Выбрать главу

Лидице

На запад от Праги дорога идет по волнистой, почти безлесной равнине.

Шоссе прямое, асфальт чист, гладок, на нем, кажется, должны отражаться черешни, стоящие рядами по сторонам. Мальчик, забравшись на стремянку, срывает ягоды. Пожилая полная женщина в платке едет на велосипеде; к багажнику привязана корзина с черешнями, темно-красными до черноты. Перекресток, столб, ощетинившийся указателями, которые смотрят на все четыре стороны. Многие из деревень, названия которых проставлены на дощечках, лежат в ложбинках, и издали видны лишь сгустки красных черепичных крыш.

Обведя взглядом равнину, можно насчитать восемь-девять селений. Край заселен густо, ландшафт этот, с квадратами чистеньких, лишенных бурелома лесочков, с хохолками деревьев на покатых, гладко выбритых косилками холмах, формировался поколениями крестьян, подобно тому как поколения зодчих возводили пражский кремль.

На девятнадцатом километре от Праги на косогоре возникает автобусная станция; на навесе надпись: «Лидице». Поодаль, по тому же косогору, в три шеренги стоят дома. Видно, что все они построены недавно. Стены ярко — желтые, крыши ярко-красные. И тоненькие яблони в палисадниках все одного возраста; в этом году они дают первые плоды.

— Это новая Лидице. А прежняя была там, — говорит наш шофер Паличек, показывая рукой, и на лицо его набегает тень.

Прежняя была рядом, в ложбине. Окна новых домов смотрят на эту ложбину, туда, где нет ничего, кроме могильной насыпи и остатка кирпичной стены, заросшей травой. Фашисты заподозрили лидичан в связях с бойцами сопротивления. У этой стены гитлеровцы расстреляли сто семьдесят два человека — почти все мужское население деревни. Остальные девятнадцать лидичан работали в Праге и в Кладно, однако их разыскали и тоже расстреляли. Сто девяносто пять лидицких женщин были вывезены в концлагерь Равенсбрюк, из них сорок девять погибли от голода и в душегубках. Четыре женщины были беременны; их поместили в родильный дом, младенцев отняли и убили, а матерей заперли в концлагерь. Все матери были разлучены с детьми. После войны из девяноста восьми лидицких ребят только шестнадцать вернулось из лагерей и немецких кулацких хозяйств, куда их отдали в рабство.

Деревню Лидице фашисты разрушили и сровняли с землей. Оккупанты велели чехам забыть само название деревни, приказали стереть его с карт…
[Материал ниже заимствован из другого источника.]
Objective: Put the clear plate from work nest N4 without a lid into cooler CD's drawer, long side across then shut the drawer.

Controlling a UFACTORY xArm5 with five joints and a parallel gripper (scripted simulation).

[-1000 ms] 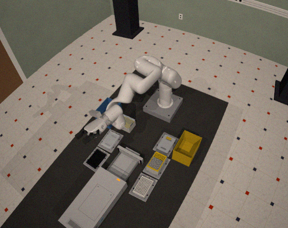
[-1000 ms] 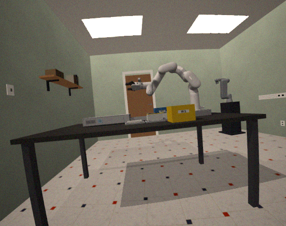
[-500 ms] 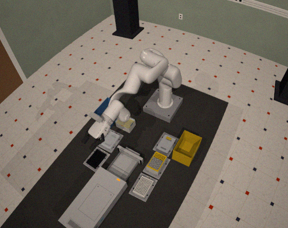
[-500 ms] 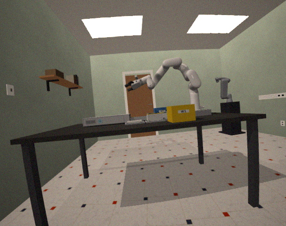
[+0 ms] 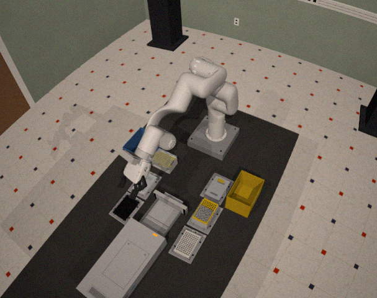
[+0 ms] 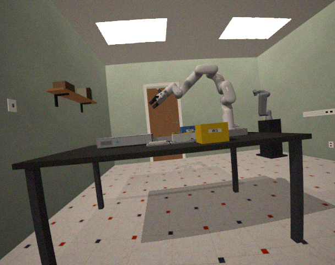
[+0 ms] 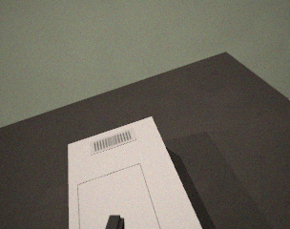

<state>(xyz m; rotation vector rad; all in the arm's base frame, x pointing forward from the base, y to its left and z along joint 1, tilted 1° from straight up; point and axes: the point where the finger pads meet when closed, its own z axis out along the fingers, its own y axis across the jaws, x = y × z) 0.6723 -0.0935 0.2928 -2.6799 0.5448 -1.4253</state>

Мы пересекаем ложбину, над которой и сейчас словно нависла страшная пустота смерти, переходим по мосткам через сухое русло с белыми, как кости, камнями. В небольшом домике Лидицкий музей. Здесь хранятся остатки уничтоженного селения — обожженные пожаром жестяные номера домов, игрушки погибших детей, косы и топоры убитых отцов.

В музее дежурит женщина, еще не старая, но совершенно седая. На руке у нее, повыше запястья, синее шестизначное число, въевшееся в кожу: метка концлагеря. Его не смыть, так же как не вытравить из памяти то, что было. Елена Прошкова потеряла всех близких, два года томилась на фашистской каторге. Освободили ее советские воины.

Каждый день она открывает музей, смахивает пыль с витрин, а когда солнце бьет на фотографии, бережно закрывает их черным крепом, чтобы не выгорели.

— Тихая была деревня, захолустная, — говорит она, вспоминая довоенную Лидице, — Даром что близко от Праги, а знали мы разве, что делается на свете? Ничего мы не знали!

Между тем факелы, спалившие Лидице, были уже зажжены. Империалисты вооружили Гитлера, он рвался па восток. В Мюнхене дипломаты Англии и Франции предложили правителям Чехословакии не сопротивляться фашистской агрессии, уступить им Судетскую область, без выстрела впустить германские дивизии. Советский Союз был готов выступить на помощь Чехословакии. Но чешское правительство отвергло эту помощь, оно предпочло сговор с врагами, позорный сговор за счет своей земли, своего народа. Это было в 1938 году. Потянулись годы фашистской оккупации. В застенках пытали лучших людей Чехословакии. Горела Лидице. Погиб от руки палача Юлиус Фучик.